INFORMATION SUPPLIED below:
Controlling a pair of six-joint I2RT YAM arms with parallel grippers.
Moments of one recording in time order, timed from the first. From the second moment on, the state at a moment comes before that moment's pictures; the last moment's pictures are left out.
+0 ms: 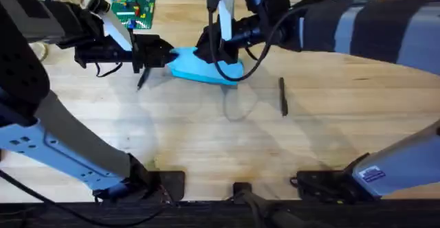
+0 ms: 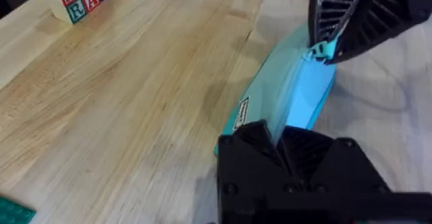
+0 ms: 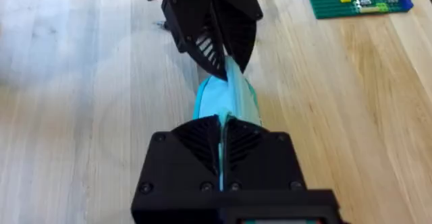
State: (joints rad) left arm 0.35 1.91 1.12 -0.84 1.20 1.51; right arm 0.57 1.79 1.18 -0.12 -0.65 -0.58
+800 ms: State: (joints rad) left arm 0.35 1.91 1.12 -0.84 1.20 1.51; right arm 0.65 1.91 1.18 0.18 -0.65 -0.40
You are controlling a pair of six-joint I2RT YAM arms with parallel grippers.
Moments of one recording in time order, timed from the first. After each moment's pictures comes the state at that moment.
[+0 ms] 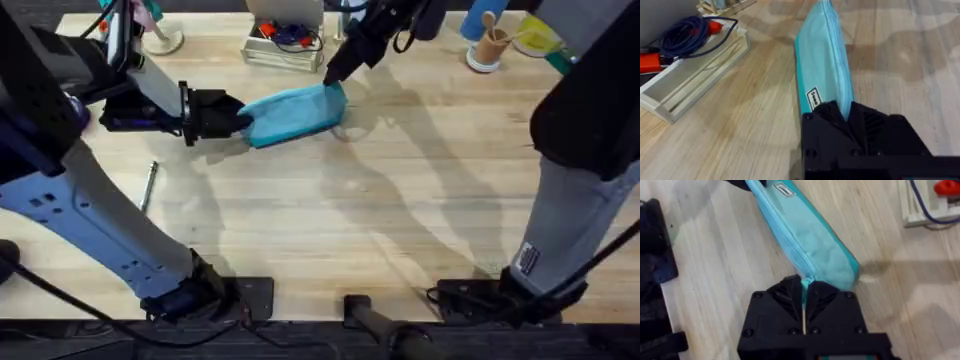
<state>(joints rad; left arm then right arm) 0.45 2.07 1.25 -1.27 1.21 2.06 0.40 2.17 2.05 -1.23 -0.62 -0.67</state>
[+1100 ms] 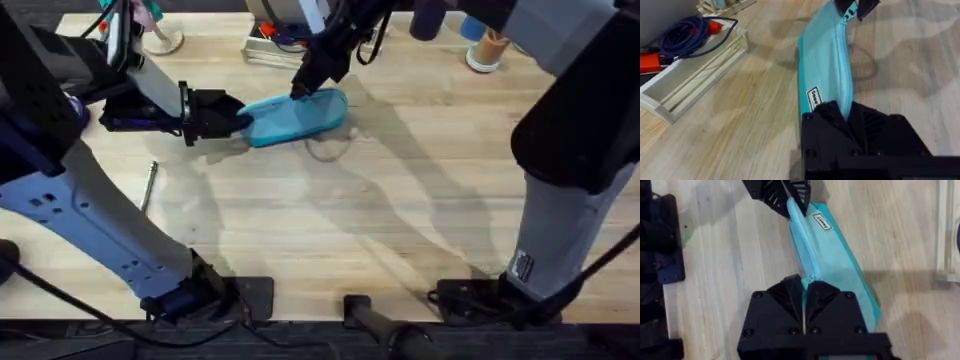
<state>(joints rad) 0.45 2.07 1.25 -1.27 1.21 2.06 0.55 2.17 2.06 -1.16 -0.62 -0.67</state>
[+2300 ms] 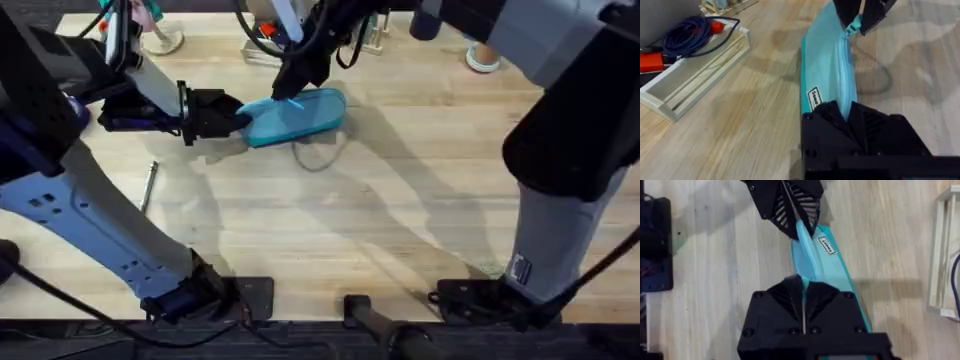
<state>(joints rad) 0.46 2.07 1.25 -1.27 1.21 2.06 0.62 2.17 2.06 -1.06 -0.60 -0.67</state>
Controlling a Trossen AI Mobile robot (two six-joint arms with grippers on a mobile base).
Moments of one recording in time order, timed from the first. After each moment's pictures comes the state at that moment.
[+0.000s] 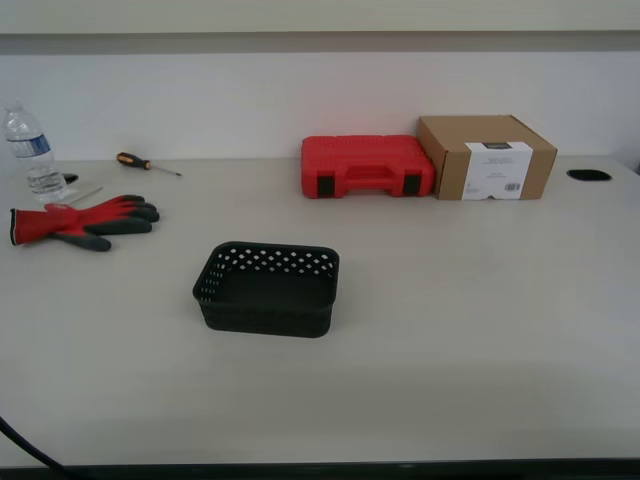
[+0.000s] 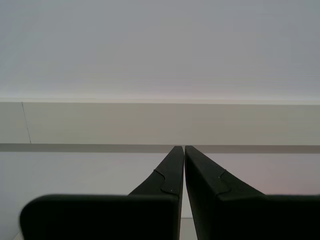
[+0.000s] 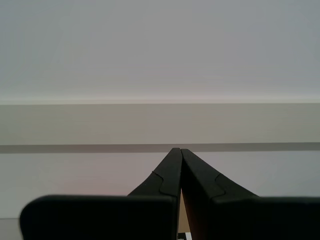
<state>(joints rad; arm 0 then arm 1) 0.00 1.05 0.52 0.62 0.00 0.00 0.00 1.05 0.52 0.62 -0.01 0.00</state>
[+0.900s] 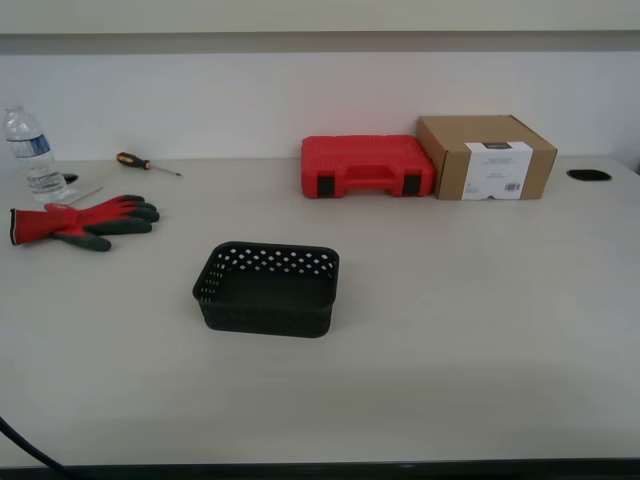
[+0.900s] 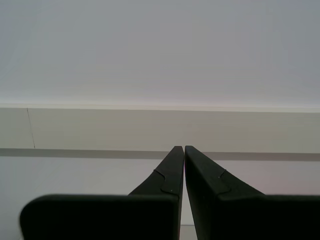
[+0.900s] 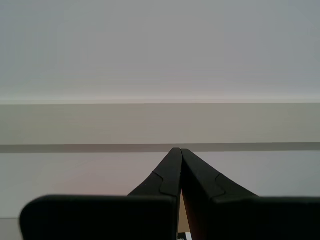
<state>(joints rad) 0.00 1.05 0.52 0.62 0.00 0.00 0.00 1.05 0.54 0.62 -0.02 -0.01</state>
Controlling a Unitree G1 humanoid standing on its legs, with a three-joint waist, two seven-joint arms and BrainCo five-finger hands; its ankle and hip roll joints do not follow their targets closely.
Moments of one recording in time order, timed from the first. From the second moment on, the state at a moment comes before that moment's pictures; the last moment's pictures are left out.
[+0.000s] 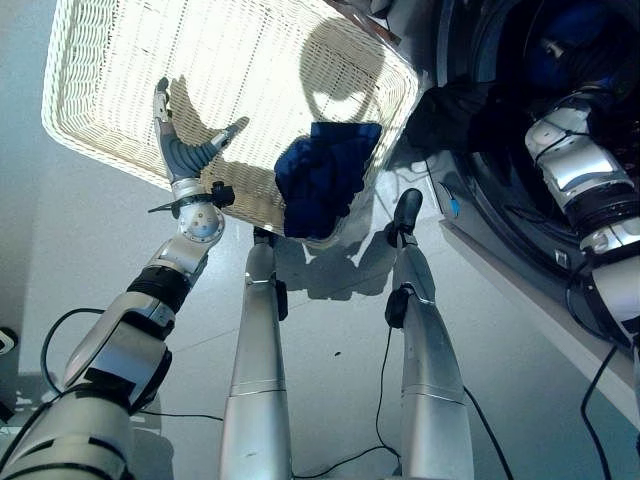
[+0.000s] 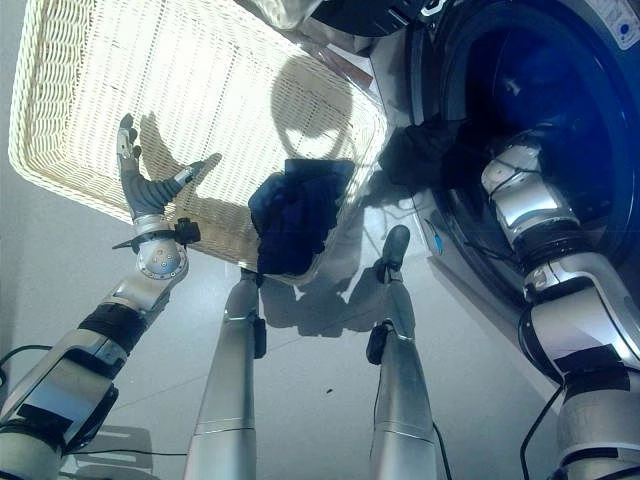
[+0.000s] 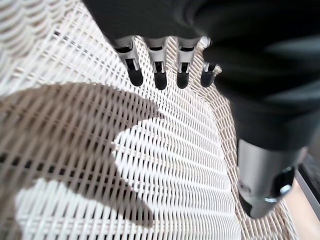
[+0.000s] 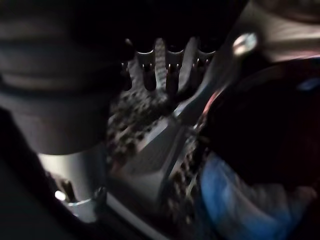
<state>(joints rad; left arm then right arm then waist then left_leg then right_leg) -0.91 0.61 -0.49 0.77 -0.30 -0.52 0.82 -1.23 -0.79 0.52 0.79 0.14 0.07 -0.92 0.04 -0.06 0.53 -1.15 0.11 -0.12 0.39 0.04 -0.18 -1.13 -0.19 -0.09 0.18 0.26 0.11</state>
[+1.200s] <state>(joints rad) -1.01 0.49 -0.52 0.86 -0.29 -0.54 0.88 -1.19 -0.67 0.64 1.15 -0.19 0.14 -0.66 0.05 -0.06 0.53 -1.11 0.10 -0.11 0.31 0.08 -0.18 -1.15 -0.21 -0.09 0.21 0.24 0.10</state>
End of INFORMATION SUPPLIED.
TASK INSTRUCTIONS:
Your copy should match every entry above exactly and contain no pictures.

TASK RESULT:
Controlling a pair of six-joint I2RT YAM arms with parallel grippers.
Moments of one recording in time order, timed from the first. From the second moment on, the state at a moment comes before that moment's pictures; the last moment's pictures are left out.
+0 ms: 
+0 ms: 
+0 ms: 
State: (joints rad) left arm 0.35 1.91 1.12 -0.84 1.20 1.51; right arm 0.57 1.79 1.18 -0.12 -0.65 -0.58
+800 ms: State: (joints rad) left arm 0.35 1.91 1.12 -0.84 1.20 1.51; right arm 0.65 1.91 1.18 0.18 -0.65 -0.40
You are controlling a pair of six-joint I2RT YAM arms with parallel grippers.
Moments of one recording in time order, timed from the first. After each moment's pictures comes the state at that moment.
[+0 ms] 
<state>(joints rad; left arm then right arm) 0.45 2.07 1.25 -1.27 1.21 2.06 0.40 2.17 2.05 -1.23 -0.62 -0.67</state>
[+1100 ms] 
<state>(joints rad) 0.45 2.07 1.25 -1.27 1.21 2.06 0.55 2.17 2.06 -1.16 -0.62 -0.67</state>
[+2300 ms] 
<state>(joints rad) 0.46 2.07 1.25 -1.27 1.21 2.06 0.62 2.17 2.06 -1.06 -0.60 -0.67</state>
Controlling a Trossen AI Mobile robot (two six-joint arms with grippers on a mobile base).
Moments of one recording in time order, timed from the first. After each moment's pictures comes the state at that moment.
[+0.000s] 
[+0.000s] 
[+0.000s] 
<state>(joints rad; arm 0 then arm 1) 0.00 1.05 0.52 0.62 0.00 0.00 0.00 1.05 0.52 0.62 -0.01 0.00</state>
[+0.900s] 
[+0.900s] 
[+0.900s] 
<state>(joints rad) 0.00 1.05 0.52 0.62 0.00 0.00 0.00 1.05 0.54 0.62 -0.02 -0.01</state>
Controlling a Unitree G1 humanoid standing on its legs, with a three-joint waist, two seven-joint arms and BrainCo five-finger hands; its ankle and hip roll joints do not follow their targets closely.
Moments of one recording in time order, timed from the first. From the second moment on, the state at a moment comes before that moment's pictures; the last moment's pictures are left out.
[+0.000s] 
[+0.000s] 
[+0.000s] 
[+0.000s] 
<state>(joints rad; left arm then right arm then waist then left_leg then right_leg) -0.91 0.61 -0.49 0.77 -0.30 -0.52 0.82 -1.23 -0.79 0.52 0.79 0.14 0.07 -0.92 0.04 -0.06 0.53 -1.15 0.11 -0.12 0.39 0.04 -0.18 -1.13 -0.19 -0.09 0.18 0.26 0.11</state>
[+1.200s] <state>(joints rad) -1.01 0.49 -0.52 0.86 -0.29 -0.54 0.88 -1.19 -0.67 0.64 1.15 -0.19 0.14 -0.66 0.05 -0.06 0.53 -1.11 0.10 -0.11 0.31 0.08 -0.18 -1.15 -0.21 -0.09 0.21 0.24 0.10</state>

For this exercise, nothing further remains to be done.